TIPP CITY — For nearly 40 years, Rev. Mike Slaughter led the growth of Ginghamsburg United Methodist Church from a tiny country church to a multi-campus congregation focused on local and international ministry.
This weekend, he will preach his final services as lead pastor at Ginghamsburg.
Slaughter is stepping back from the helm after 38 years at Ginghamsburg and 45 years as a pastor. When he and his wife Carolyn arrived at Ginghamsburg in 1979, it was a huge change of pace from the Cincinnati churches he was used to.
“It was at first a real shock to come to that little, tiny, virtually two-room country church,” Slaughter recalled.
Under his leadership, Ginghamsburg grew from a congregation of 90 with a $27,000 annual budget, to a multi-campus church of 4,300 attendees with campuses in Dayton and Trotwood. Another location is planned for The Greene Town Center in Beavercreek.

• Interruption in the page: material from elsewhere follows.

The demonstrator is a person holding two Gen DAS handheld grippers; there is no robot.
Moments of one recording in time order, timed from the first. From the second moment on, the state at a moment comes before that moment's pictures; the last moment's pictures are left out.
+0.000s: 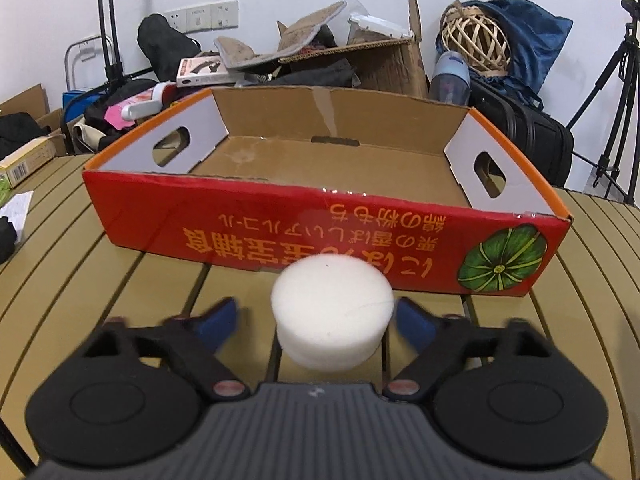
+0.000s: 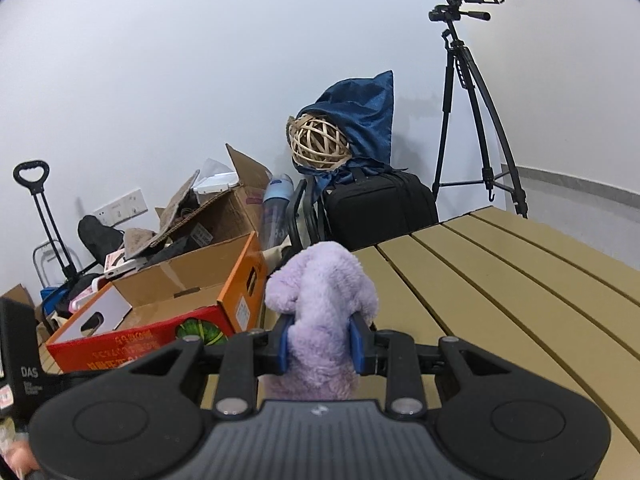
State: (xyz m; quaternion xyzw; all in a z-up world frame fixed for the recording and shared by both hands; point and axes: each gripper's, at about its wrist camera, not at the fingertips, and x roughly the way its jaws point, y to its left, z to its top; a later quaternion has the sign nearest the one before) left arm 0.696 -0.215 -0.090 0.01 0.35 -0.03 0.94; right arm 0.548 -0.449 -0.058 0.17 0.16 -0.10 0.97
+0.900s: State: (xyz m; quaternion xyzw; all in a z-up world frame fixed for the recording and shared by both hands) left arm 0.579 -0.195 -0.022 0.04 0.27 -0.09 0.96; right arm 0.496 -0.415 -0.023 0.18 0.17 -0.07 0.97
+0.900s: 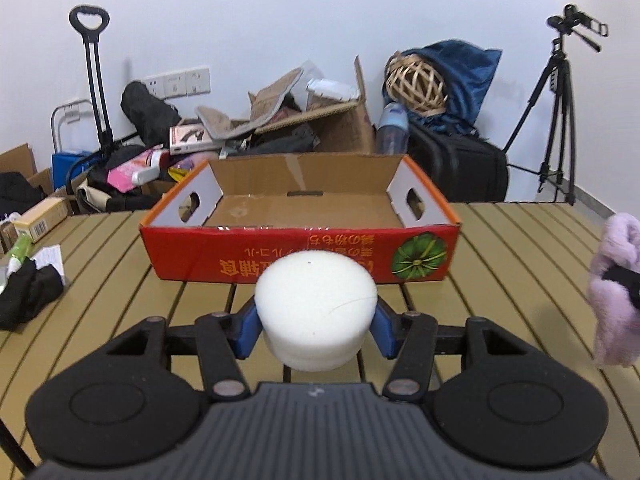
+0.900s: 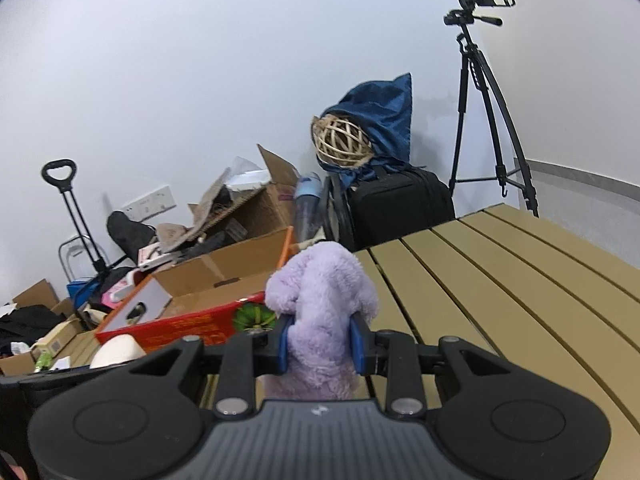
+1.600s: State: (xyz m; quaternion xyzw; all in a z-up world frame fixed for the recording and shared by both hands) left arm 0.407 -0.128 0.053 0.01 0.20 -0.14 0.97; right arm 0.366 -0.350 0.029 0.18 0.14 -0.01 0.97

“Everything came out of that $27,000 — my salary and everything,” he said. “It’s kind of amazing what’s happened in 38 years.”
In the past few decades, Ginghamsburg and its attendees have launched a number of non-profits that offer help to nearly 50,000 people in Miami and Montgomery counties each year.
“I fell into a group of people who believed God, not just believed in God, and believed in what God could do,” Slaughter said.
New Path Ministries, Inc. provides assistance with food, housing, medical care and more, operating food pantries, a medical ministry, and a program that provides vehicles to households without any transportation. New Path also operates The Gleaning Place, Anna’s Closet and J.J.’s Furniture, as well as a GED program and another that offers financial assistance and household goods to those leaving the criminal justice system for a new life in society.
Another non-profit, New Creation Counseling Center, offers licensed Christian counseling and psychiatric services. Dreambuilders-Clubhouse trains teens to provide after-school tutoring and mentoring for children from at-risk communities. Joshua Recovery Ministry operates five houses that provide recovery programs, as well as a place to live, for men struggling with addiction.
Ginghamsburg’s focus is not just local, but national and international as well, Slaughter said.
Mission teams began serving in Louisiana following Hurricane Katrina in 2005. Groups from Ginghamsburg have continued rebuilding efforts for families impacted by the 2016 flooding in the Baton Rouge area.
The church has also raised more than $8 million that has been invested in schools, sustainable agriculture and safe water projects in Sudan and South Sudan.
“There’s always a lot going on,” Slaughter said.
Slaughter travels widely, speaking at conferences and seminars, including Oslo, Norway, last week. He is also the author of 17 books.
“It’s not really fair to the church for me to be gone during the week and here the majority of the time on weekends,” Slaughter added.
While Slaughter won’t be lead pastor anymore, he isn’t planning on staying away. He will continue to train and consult with church leaders after relinquishing his role.
“It’s not like I’m retiring, I’m going to really focus on my global ministry and a big part of that is training younger pastors,” he said. “I’ll speak a few times a year and the rest of my time will be given to the global work that I do.”
Slaughter added that he is very excited about the church’s new lead pastor, Chris Heckaman, a Piqua native.
In addition to working with future generations of pastors, Slaughter said he is also looking forward to spending more time with his two children and six grandchildren.
To honor Rev. Slaughter and his wife, the church is planning a reception for Friday, June 23, from 6:30-9 p.m. on the front lawn of the Tipp City Campus, 6759 S. County Road 25-A.
He will preach his final services as lead pastor in The Avenue building on the Tipp City Campus, on Saturday, June 24 at 5 p.m. and for 6:30 p.m. recovery community worship, as well as at 8:30, 10 and 11:30 a.m. on Sunday, June 25.
“It went quick. One day, you’re 27 and suddenly, you’re 65,” Slaughter said. “But it’s been an amazing time.”